═════ Dataset content

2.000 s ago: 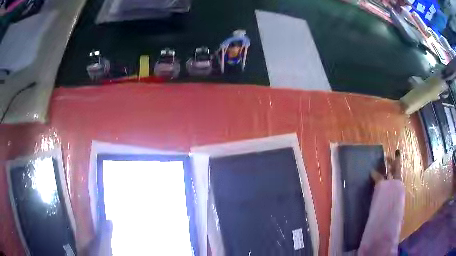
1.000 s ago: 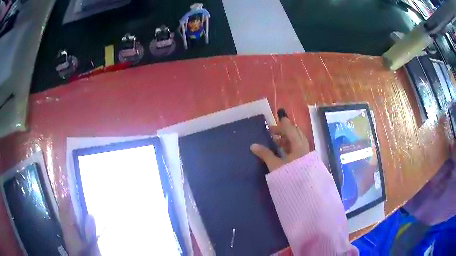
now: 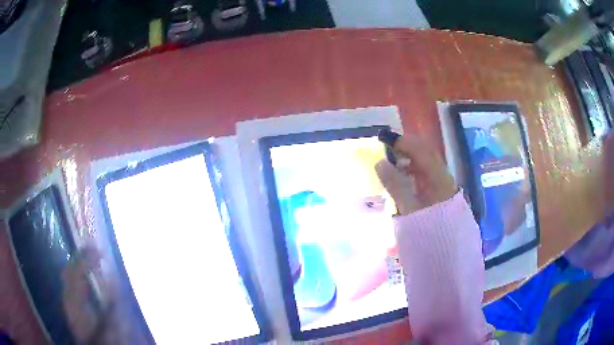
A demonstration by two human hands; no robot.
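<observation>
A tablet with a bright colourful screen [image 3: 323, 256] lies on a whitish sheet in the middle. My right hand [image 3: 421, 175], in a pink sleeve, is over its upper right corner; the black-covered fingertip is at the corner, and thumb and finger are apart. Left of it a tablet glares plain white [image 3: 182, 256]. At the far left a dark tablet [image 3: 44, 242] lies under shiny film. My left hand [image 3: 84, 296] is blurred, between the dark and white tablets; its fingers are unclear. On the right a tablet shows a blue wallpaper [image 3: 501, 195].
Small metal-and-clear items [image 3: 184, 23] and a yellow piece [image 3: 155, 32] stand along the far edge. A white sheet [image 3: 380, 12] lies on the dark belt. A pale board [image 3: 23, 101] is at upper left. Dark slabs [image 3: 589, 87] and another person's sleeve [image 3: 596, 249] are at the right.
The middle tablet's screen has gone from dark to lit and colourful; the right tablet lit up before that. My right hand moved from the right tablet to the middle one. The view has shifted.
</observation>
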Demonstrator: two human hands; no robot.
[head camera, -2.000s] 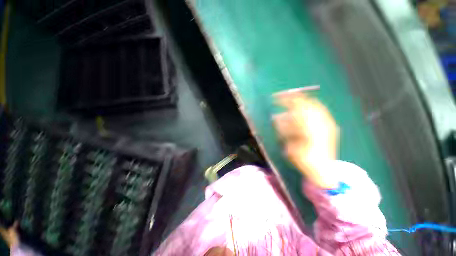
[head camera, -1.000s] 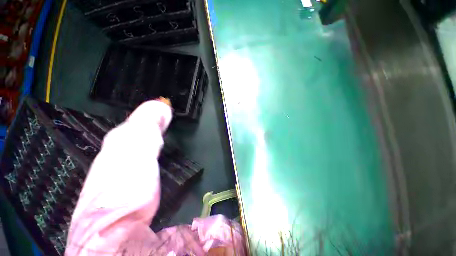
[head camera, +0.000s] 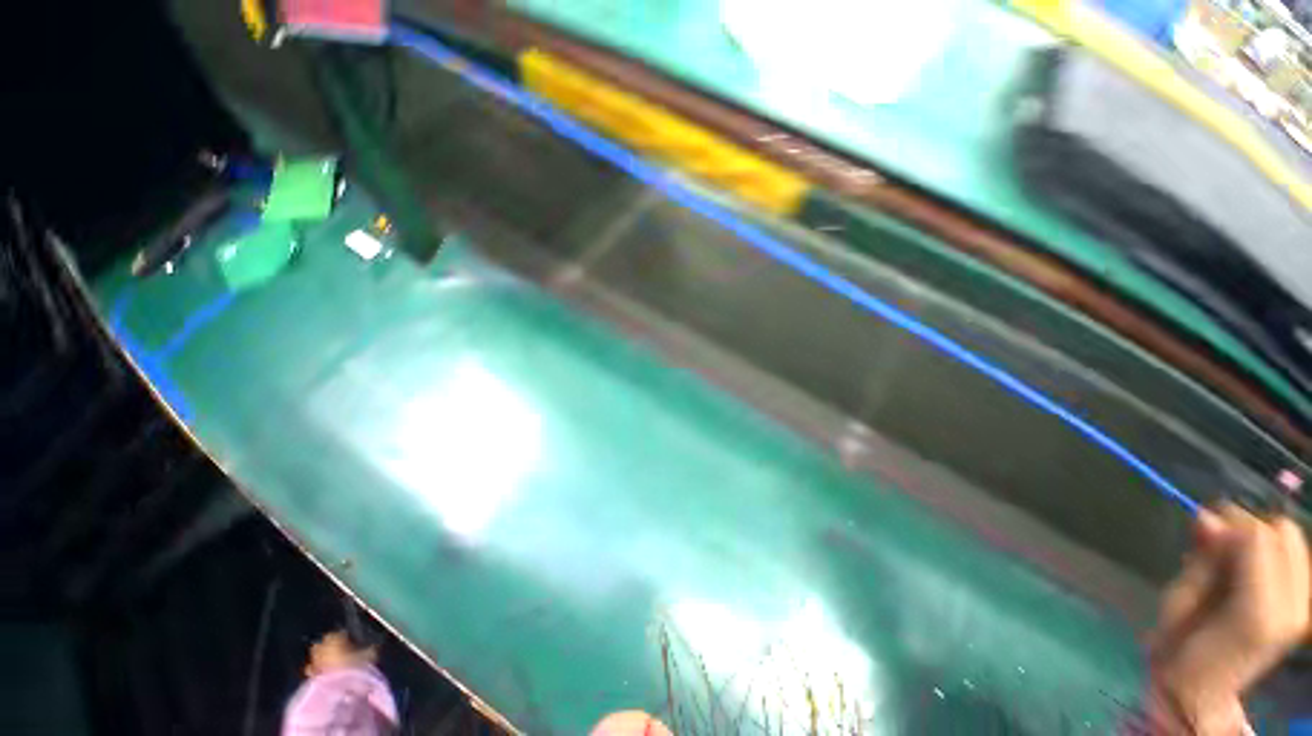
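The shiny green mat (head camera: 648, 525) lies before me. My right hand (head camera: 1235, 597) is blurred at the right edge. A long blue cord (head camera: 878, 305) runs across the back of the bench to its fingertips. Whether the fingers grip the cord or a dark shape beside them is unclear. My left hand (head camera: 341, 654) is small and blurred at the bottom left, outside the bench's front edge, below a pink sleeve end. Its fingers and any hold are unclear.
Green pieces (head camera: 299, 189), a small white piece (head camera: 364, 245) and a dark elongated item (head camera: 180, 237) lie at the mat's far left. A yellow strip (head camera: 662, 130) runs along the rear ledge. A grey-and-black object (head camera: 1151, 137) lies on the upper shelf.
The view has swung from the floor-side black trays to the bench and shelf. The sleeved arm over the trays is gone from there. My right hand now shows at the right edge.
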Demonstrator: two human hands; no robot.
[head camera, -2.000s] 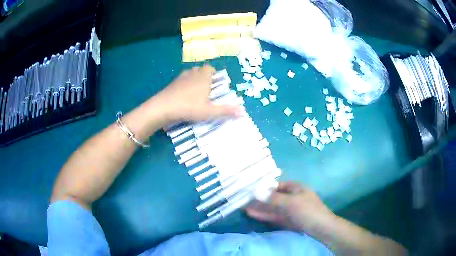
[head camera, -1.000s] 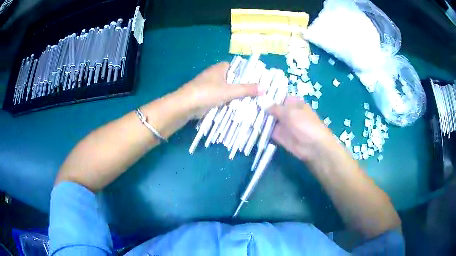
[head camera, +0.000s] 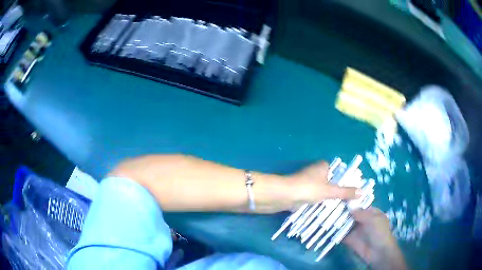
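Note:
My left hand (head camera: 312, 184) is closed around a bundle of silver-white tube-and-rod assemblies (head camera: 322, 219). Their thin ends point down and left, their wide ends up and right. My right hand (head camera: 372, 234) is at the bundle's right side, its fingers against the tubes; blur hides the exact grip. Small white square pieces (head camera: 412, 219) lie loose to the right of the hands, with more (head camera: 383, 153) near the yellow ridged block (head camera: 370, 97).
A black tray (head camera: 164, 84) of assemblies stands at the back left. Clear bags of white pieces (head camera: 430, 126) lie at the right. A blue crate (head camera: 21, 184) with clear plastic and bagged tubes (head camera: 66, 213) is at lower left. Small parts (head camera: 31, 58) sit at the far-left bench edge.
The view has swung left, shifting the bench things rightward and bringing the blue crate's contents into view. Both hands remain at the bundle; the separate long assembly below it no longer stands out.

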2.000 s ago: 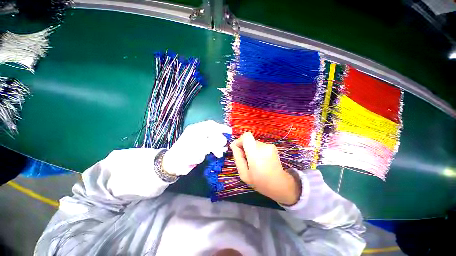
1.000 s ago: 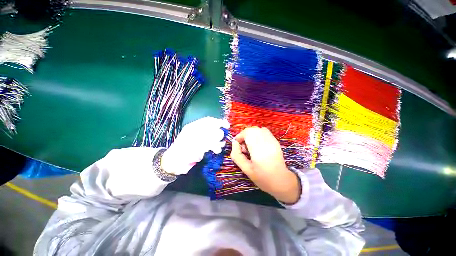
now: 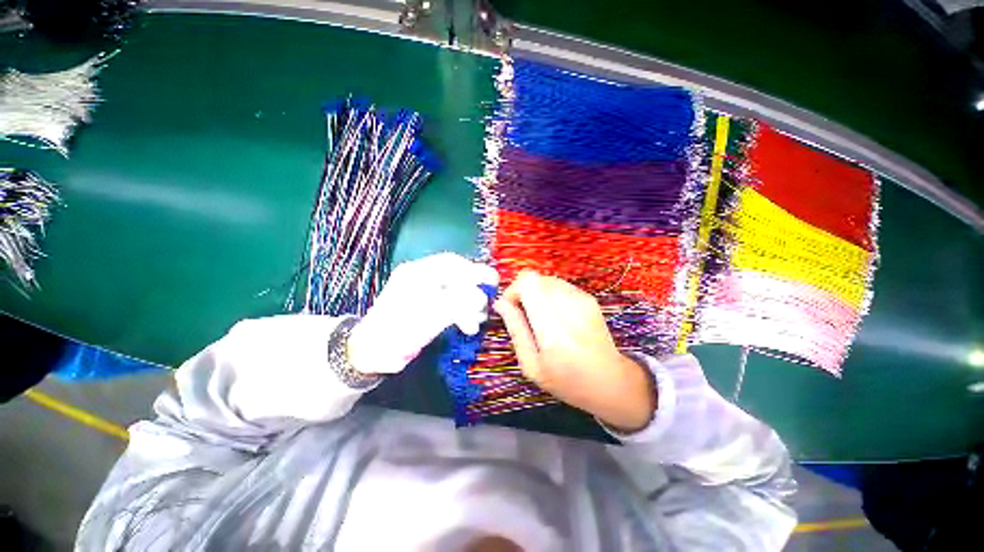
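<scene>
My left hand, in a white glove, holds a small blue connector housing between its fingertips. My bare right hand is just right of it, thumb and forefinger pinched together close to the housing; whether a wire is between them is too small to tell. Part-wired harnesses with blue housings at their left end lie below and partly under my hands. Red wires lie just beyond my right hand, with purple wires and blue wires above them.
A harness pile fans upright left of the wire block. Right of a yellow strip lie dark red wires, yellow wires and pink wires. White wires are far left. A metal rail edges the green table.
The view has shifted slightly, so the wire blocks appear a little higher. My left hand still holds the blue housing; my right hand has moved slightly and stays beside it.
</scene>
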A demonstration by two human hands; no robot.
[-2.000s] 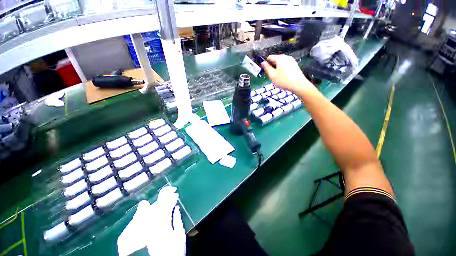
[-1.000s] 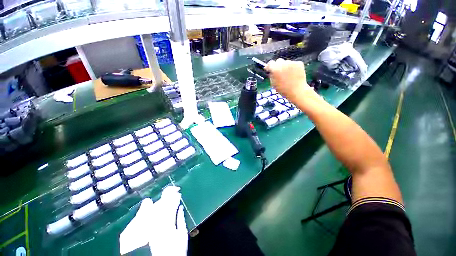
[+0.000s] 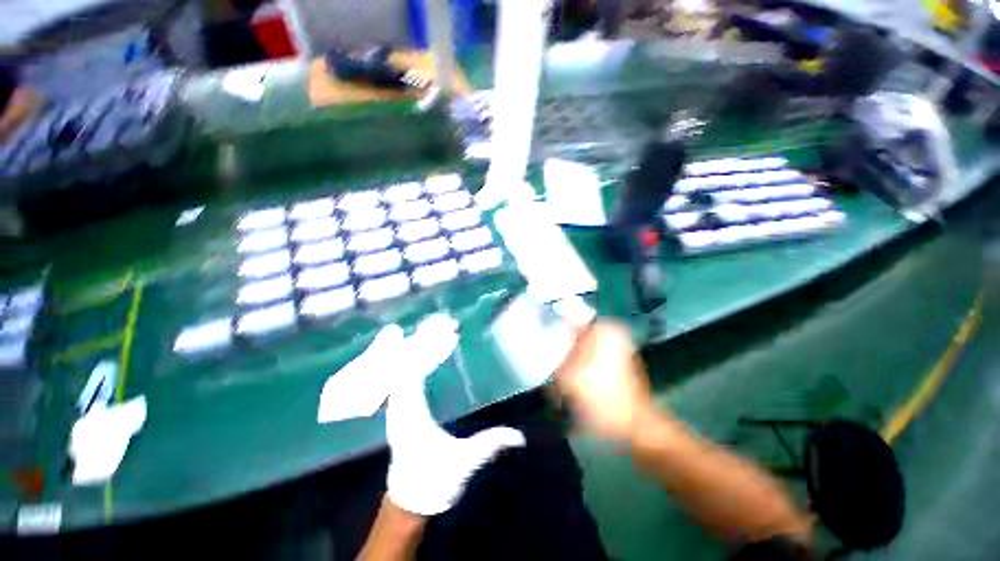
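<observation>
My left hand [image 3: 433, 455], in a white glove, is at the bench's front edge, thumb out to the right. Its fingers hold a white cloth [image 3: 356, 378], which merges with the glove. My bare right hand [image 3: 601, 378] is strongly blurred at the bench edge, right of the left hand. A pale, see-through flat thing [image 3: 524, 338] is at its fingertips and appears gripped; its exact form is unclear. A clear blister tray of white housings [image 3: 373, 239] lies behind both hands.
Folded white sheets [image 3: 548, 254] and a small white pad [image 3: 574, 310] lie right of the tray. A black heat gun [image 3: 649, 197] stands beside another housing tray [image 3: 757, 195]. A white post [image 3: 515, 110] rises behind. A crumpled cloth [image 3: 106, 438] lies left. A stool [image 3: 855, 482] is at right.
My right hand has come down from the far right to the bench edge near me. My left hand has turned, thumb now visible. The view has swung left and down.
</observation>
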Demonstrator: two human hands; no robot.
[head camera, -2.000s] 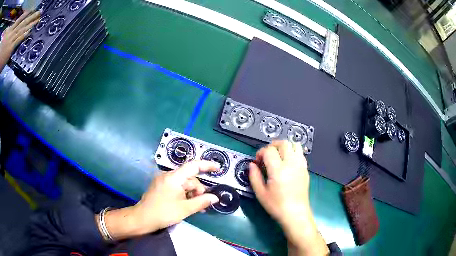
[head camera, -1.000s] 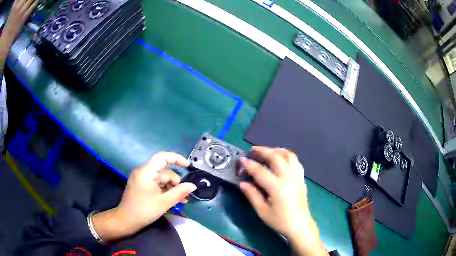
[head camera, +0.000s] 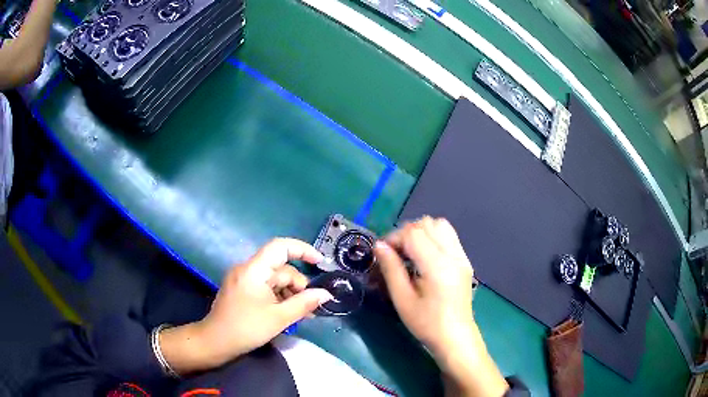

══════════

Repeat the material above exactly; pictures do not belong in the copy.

2.000 s ago: 
1.000 s ago: 
now: 
A demonstration by two human hands; no robot.
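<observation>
A tablet with a bright colourful screen [image 3: 323, 256] lies on a whitish sheet in the middle. My right hand [image 3: 421, 175], in a pink sleeve, is over its upper right corner; the black-covered fingertip is at the corner, and thumb and finger are apart. Left of it a tablet glares plain white [image 3: 182, 256]. At the far left a dark tablet [image 3: 44, 242] lies under shiny film. My left hand [image 3: 84, 296] is blurred, between the dark and white tablets; its fingers are unclear. On the right a tablet shows a blue wallpaper [image 3: 501, 195].
Small metal-and-clear items [image 3: 184, 23] and a yellow piece [image 3: 155, 32] stand along the far edge. A white sheet [image 3: 380, 12] lies on the dark belt. A pale board [image 3: 23, 101] is at upper left. Dark slabs [image 3: 589, 87] and another person's sleeve [image 3: 596, 249] are at the right.
The middle tablet's screen has gone from dark to lit and colourful; the right tablet lit up before that. My right hand moved from the right tablet to the middle one. The view has shifted.
</observation>
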Demonstrator: two human hands; no robot.
[head camera, -2.000s] 
[head camera, -1.000s] 
[head camera, +0.000s] 
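The shiny green mat (head camera: 648, 525) lies before me. My right hand (head camera: 1235, 597) is blurred at the right edge. A long blue cord (head camera: 878, 305) runs across the back of the bench to its fingertips. Whether the fingers grip the cord or a dark shape beside them is unclear. My left hand (head camera: 341, 654) is small and blurred at the bottom left, outside the bench's front edge, below a pink sleeve end. Its fingers and any hold are unclear.
Green pieces (head camera: 299, 189), a small white piece (head camera: 364, 245) and a dark elongated item (head camera: 180, 237) lie at the mat's far left. A yellow strip (head camera: 662, 130) runs along the rear ledge. A grey-and-black object (head camera: 1151, 137) lies on the upper shelf.
The view has swung from the floor-side black trays to the bench and shelf. The sleeved arm over the trays is gone from there. My right hand now shows at the right edge.
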Demonstrator: two human hands; no robot.
[head camera, -2.000s] 
[head camera, -1.000s] 
[head camera, +0.000s] 
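Note:
My left hand (head camera: 312, 184) is closed around a bundle of silver-white tube-and-rod assemblies (head camera: 322, 219). Their thin ends point down and left, their wide ends up and right. My right hand (head camera: 372, 234) is at the bundle's right side, its fingers against the tubes; blur hides the exact grip. Small white square pieces (head camera: 412, 219) lie loose to the right of the hands, with more (head camera: 383, 153) near the yellow ridged block (head camera: 370, 97).
A black tray (head camera: 164, 84) of assemblies stands at the back left. Clear bags of white pieces (head camera: 430, 126) lie at the right. A blue crate (head camera: 21, 184) with clear plastic and bagged tubes (head camera: 66, 213) is at lower left. Small parts (head camera: 31, 58) sit at the far-left bench edge.
The view has swung left, shifting the bench things rightward and bringing the blue crate's contents into view. Both hands remain at the bundle; the separate long assembly below it no longer stands out.
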
2.000 s ago: 
1.000 s ago: 
now: 
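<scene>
My left hand, in a white glove, holds a small blue connector housing between its fingertips. My bare right hand is just right of it, thumb and forefinger pinched together close to the housing; whether a wire is between them is too small to tell. Part-wired harnesses with blue housings at their left end lie below and partly under my hands. Red wires lie just beyond my right hand, with purple wires and blue wires above them.
A harness pile fans upright left of the wire block. Right of a yellow strip lie dark red wires, yellow wires and pink wires. White wires are far left. A metal rail edges the green table.
The view has shifted slightly, so the wire blocks appear a little higher. My left hand still holds the blue housing; my right hand has moved slightly and stays beside it.
</scene>
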A demonstration by two human hands; no robot.
[-2.000s] 
[-1.000s] 
[+0.000s] 
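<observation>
My left hand [image 3: 433, 455], in a white glove, is at the bench's front edge, thumb out to the right. Its fingers hold a white cloth [image 3: 356, 378], which merges with the glove. My bare right hand [image 3: 601, 378] is strongly blurred at the bench edge, right of the left hand. A pale, see-through flat thing [image 3: 524, 338] is at its fingertips and appears gripped; its exact form is unclear. A clear blister tray of white housings [image 3: 373, 239] lies behind both hands.
Folded white sheets [image 3: 548, 254] and a small white pad [image 3: 574, 310] lie right of the tray. A black heat gun [image 3: 649, 197] stands beside another housing tray [image 3: 757, 195]. A white post [image 3: 515, 110] rises behind. A crumpled cloth [image 3: 106, 438] lies left. A stool [image 3: 855, 482] is at right.
My right hand has come down from the far right to the bench edge near me. My left hand has turned, thumb now visible. The view has swung left and down.
</observation>
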Demonstrator: two human hands; no robot.
[head camera, -2.000s] 
[head camera, -1.000s] 
[head camera, +0.000s] 

No additional output is expected for this exercise.